CREDIT: This story was first seen in iNews, written by Paul Gallagher
Around 100 GPs a month are seeking professional help for mental illness and addiction as increasing numbers of doctors struggle to cope with unbearable workloads, iNews reports.
A total of 1,109 GPs have have sought help from the NHS GP Health Service since it was set up a year ago – with one in four quitting medicine completely. Around 900 doctors are still currently using the scheme.
Most cases seen by the service involve stress, anxiety and depression, with around 15% coming forward with “more significant mental health conditions” and about two per cent involving addiction. Two thirds of doctors seeking help from the GP Health Service are women and around half of the service’s caseload is aged between 30 and 40 years old.
Dr Euan Lawson, Lancaster Medical School The Royal College of GPs (RCGP) warned last month warned a “relentless” workload has left family doctors across the UK working at unsafe levels.

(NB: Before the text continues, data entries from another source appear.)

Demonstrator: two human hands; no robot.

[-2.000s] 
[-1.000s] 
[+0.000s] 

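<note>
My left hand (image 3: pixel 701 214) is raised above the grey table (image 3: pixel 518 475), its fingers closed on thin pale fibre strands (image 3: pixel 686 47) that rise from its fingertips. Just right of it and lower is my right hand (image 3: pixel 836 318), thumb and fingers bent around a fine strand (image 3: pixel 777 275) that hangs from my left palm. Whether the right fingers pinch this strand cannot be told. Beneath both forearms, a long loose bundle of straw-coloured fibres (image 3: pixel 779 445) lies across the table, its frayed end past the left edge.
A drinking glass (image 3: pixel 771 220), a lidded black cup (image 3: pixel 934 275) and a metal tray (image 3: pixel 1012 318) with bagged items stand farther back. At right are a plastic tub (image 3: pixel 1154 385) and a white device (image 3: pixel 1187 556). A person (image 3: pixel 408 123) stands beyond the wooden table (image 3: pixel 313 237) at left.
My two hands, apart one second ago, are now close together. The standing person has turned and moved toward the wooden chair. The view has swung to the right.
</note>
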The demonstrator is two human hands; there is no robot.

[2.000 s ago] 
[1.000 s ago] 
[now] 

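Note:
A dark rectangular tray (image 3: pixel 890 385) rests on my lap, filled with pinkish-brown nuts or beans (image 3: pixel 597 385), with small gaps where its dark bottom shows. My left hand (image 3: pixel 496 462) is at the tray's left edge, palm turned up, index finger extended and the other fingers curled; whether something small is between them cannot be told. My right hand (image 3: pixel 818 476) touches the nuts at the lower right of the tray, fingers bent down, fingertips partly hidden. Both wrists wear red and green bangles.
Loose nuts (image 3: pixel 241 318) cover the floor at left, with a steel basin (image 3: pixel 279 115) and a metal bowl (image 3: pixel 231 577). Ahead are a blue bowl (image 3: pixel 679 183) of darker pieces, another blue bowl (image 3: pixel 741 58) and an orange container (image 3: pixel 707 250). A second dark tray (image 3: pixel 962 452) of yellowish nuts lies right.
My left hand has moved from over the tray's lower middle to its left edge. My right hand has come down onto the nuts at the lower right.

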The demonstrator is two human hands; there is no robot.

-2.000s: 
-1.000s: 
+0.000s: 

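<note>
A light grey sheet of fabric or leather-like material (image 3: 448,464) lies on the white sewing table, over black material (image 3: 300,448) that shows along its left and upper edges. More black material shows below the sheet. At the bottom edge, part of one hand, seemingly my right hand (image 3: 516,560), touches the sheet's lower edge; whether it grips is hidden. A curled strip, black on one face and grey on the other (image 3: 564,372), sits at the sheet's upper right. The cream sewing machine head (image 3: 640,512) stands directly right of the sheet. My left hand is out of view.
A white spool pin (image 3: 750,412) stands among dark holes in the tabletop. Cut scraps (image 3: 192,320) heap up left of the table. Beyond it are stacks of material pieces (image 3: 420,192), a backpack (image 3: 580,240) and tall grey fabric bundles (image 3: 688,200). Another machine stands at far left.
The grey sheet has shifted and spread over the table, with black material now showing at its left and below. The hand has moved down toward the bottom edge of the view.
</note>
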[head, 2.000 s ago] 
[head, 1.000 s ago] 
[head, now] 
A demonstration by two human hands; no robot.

A survey of 900 GPs revealed that doctors are seeing on average around 41.5 patients every day when 25 is considered safe. RCGP chair Professor Helen Stokes-Lampard has repeatedly said GPs are regularly working way beyond what could be considered safe for patients, and potentially jeopardising their own health and well-being.
Dr Zoe Norris, a 36-year-old GP from Hull, told i she was on the verge of quitting medicine until she sought help from the GP health service.
“I realised I wasn’t the only one and there are hundreds of GPs needing help,” she said.
Workload GP workload has risen at least 16% over the last seven years, yet the share of the overall NHS budget general practice receives is less than it was a decade ago.
The result has been individual doctors more prone to making mistakes due to increased workloads and patients frustrated they cannot get appointments.
Most recent figures show a near 10 per cent rise in number of complaints across primary care – from 82,559 in 2015/16 to 90,579 in 2016/17.
The largest number of complaints concerned communication followed by clinical treatment, staff attitude and behaviour and appointment availability.
Dr Euan Lawson, author of Wellbeing: Combatting Burnout in general practice and director of community studies at Lancaster Medical School, said: “The effect of many different stressors on GPs has been likened to the effect of rising water temperatures on a boiling frog.
“It seems that GPs are burning out quickly and burning out young. Nearly half of the current workforce is committed to leaving general practice or considering doing so in the near future. Worryingly, half of GP leavers are younger than 50 years old and 77% of those planning on switching careers are younger than 55 years old.”
Sad The GP Health Service was created on January 30 last year, incorporating a few locally run projects such as the GP element of London’s Practitioner Health Programme (PHP). It is led by former RCGP chair Professor Clare Gerada, who has also been running the Practitioner Health Programme (PHP) – a service offering support to London doctors – for almost a decade.
Professor Gerada, a GP herself, said both schemes had supported around 5,000 doctors to deal with stress or addiction issues.
“What surprised us is how sad it has all been,” she told GPonline.
“To see my hardworking profession – fantastic colleagues – giving their all and continuing to try so hard. I think politicians are beginning to realise we can’t make water from wine – we can’t make miracles. Hopefully change is in the air.”